PROBLEM →
What you produce should be the lines from the line containing "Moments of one" through the last line below, both ends included, reproduced exactly and without pictures.

#### INFORMATION PROVIDED

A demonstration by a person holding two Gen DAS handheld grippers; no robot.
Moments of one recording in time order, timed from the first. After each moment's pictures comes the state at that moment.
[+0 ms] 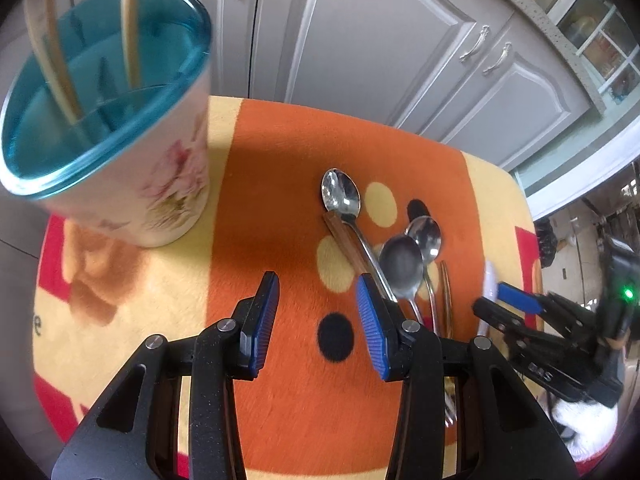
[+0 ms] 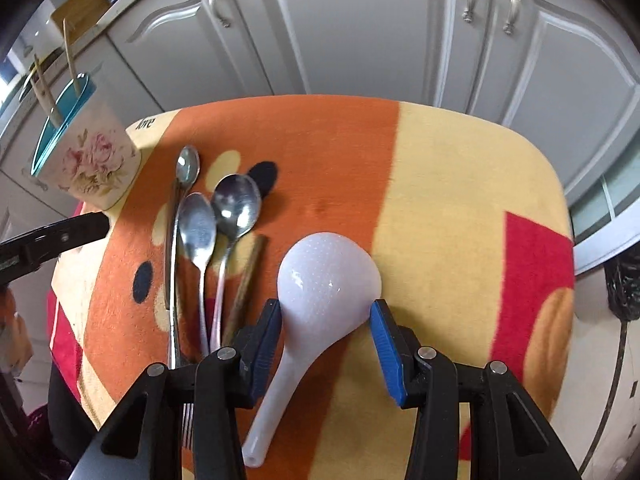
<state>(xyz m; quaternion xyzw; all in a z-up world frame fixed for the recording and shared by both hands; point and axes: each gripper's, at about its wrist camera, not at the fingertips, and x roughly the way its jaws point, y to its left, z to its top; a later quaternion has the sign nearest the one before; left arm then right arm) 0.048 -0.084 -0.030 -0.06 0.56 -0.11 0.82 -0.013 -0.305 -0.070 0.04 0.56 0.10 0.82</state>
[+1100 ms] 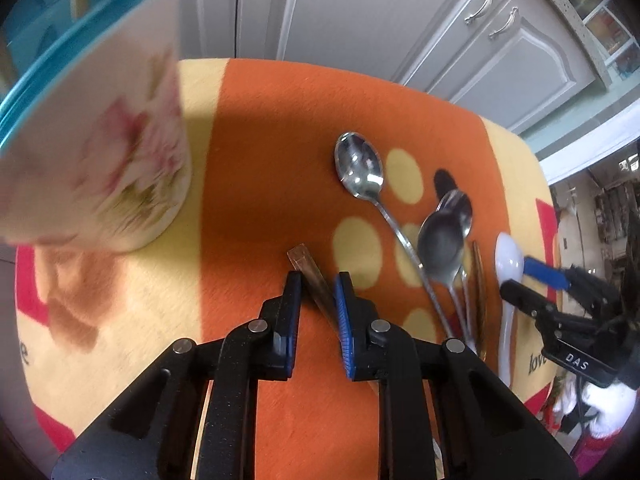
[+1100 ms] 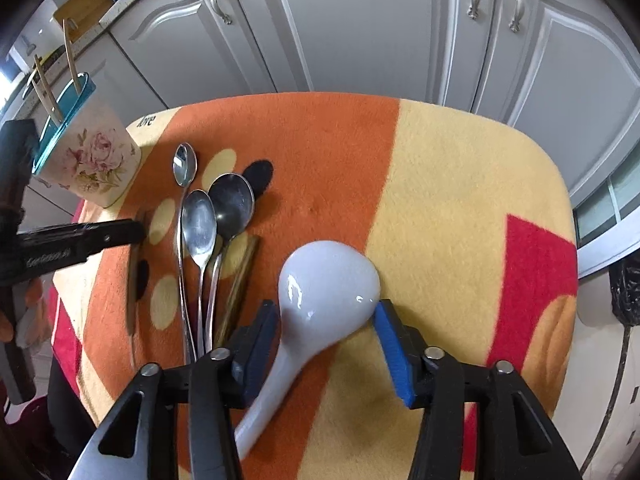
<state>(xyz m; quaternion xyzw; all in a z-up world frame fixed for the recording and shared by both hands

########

REPLY TO THE TASK →
Moments of one recording in time order, timed from the first. After each moment's pictures comes the state at that moment.
[+0 ms] 
[+0 ms] 
<state>(xyz m; quaternion xyzw; all in a z-up world frame fixed for the recording and shared by both hands; point and axes: each gripper's, at about its wrist camera, not at the fingertips, and x roughly the way its jaws point, y to its left, z to its top; a later quaternion has the sign nearest the one before; left arm then right arm) 0.048 -0.084 -0.030 -0.06 0.56 -0.11 0.82 -0.013 -0.305 -0.070 0.04 0.56 0.10 0.82</state>
[+1100 ms] 
[+1100 ms] 
<state>(xyz m; quaternion xyzw; all in a z-up world frame fixed for the recording and shared by both hands

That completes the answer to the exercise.